For that reason, AEVOMETA II reoriented itself to designing the multi-layer thin-film structures that could be manufactured and used in real applications. But the problem with optimising passive radiative cooling structures is that it is hyperdimensional, with multiple variables and goals that are interrelated in a non-trivial way and, consequently, it is hard to attack using human intuition. Given the high number of parameters that create millions of possible combinations and where calculating a single solution is computationally costly, it is impossible to attack the search for an optimal solution by calculating all the possible combinations. Thus, by applying evolutionary computation techniques, it was possible to find the best solutions by calculating only a small fraction of all the possible ones.
Because in this phase of searching for the optimal solution a lot of solutions were generated, deep learning techniques were used to tackle the metasurface design. After a training phase, it is possible to predict the response of an arbitrary metasurface, and even attack the inverse problem: given an arbitrary response the metasurface that implements it can be obtained.

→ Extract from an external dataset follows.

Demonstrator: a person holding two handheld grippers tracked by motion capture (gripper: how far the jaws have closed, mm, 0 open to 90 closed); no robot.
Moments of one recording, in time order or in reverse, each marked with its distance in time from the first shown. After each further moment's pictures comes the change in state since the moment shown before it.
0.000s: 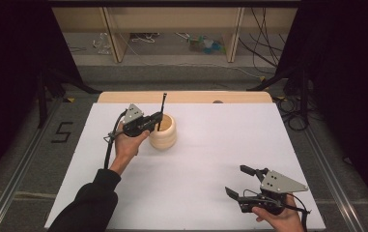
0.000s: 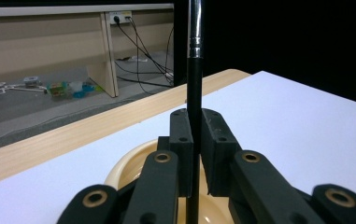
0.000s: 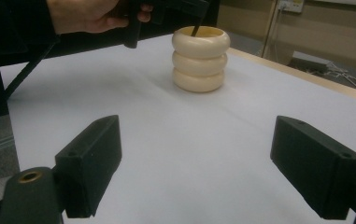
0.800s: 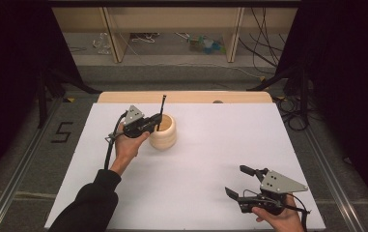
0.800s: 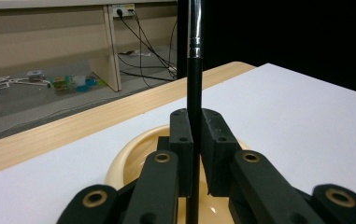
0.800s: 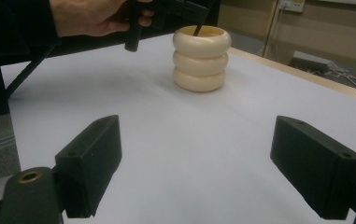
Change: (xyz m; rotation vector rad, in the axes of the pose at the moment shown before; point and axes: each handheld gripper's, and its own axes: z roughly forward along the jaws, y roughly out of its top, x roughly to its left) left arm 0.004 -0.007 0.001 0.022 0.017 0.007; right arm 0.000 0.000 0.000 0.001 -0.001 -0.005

The greatest advantage of deep learning based algorithms is that they are able to search for dependencies autonomously, without needing to tell them explicitly where to look for them. That means it is not necessary to tell them what the key characteristics are that they need to look at when searching for dependencies, in contrast to machine learning algorithms. It is sufficient to give them all the raw data and, by themselves, they can automatically detect what the most relevant characteristics are. That is a great advantage, because they can see characteristics that are hidden in the data that a human being could neither detect nor imagine.
In culmination of AEVOMETA II, a small scale prototype has been fabricated and characterised that has been operating under environmental conditions, ratifying all the results obtained in theory.